▶ _Assignment_
The listing is to be printed word for word, pictures omitted.

▶ _Dataset section_
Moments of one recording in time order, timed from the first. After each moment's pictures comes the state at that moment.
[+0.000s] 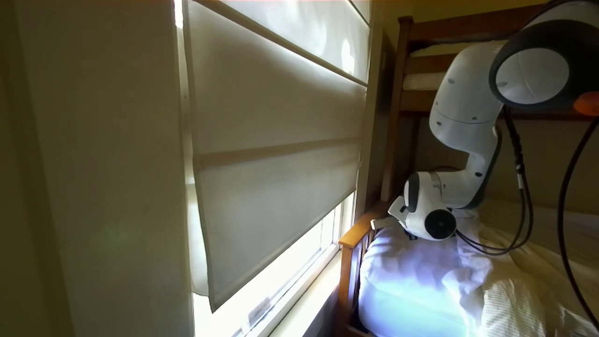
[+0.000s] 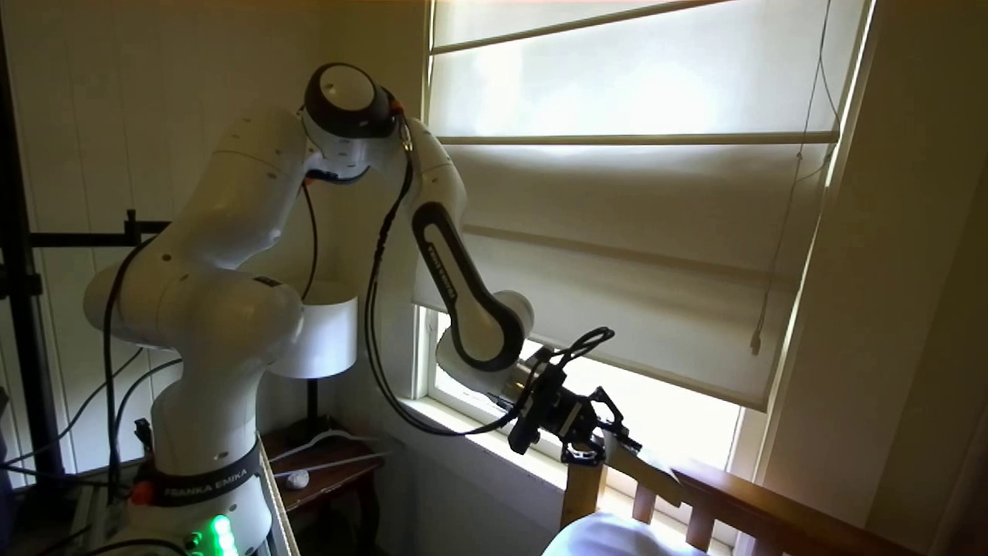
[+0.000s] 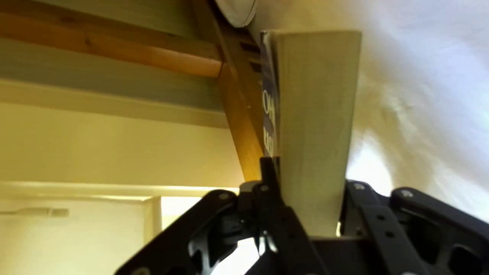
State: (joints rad) arm 0.76 0.56 -1.07 -2.39 -2.38 2.56 1.41
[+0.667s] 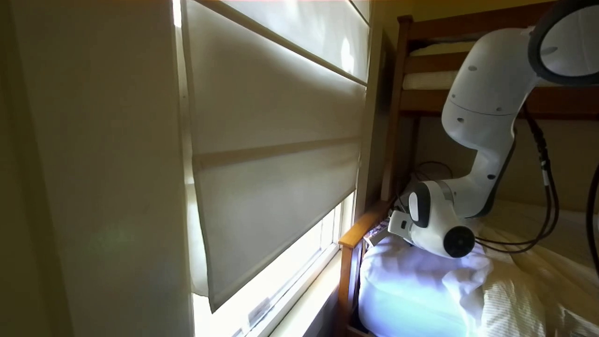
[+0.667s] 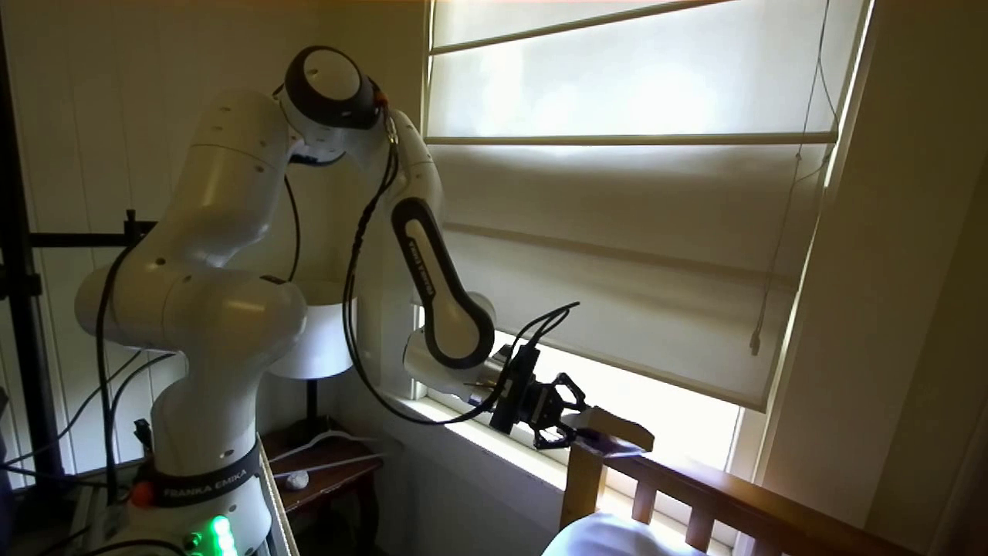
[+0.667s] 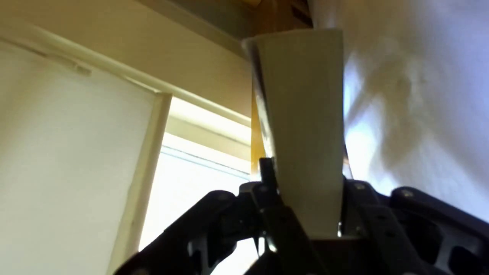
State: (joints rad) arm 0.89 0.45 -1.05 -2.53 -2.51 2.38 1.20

▶ _Answer space_
Moments of one recording in time order, timed from the first. After each moment's pictures comes the state at that moment.
[+0.000s] 
[+0.000s] 
[+0.000s] 
State: (joints rad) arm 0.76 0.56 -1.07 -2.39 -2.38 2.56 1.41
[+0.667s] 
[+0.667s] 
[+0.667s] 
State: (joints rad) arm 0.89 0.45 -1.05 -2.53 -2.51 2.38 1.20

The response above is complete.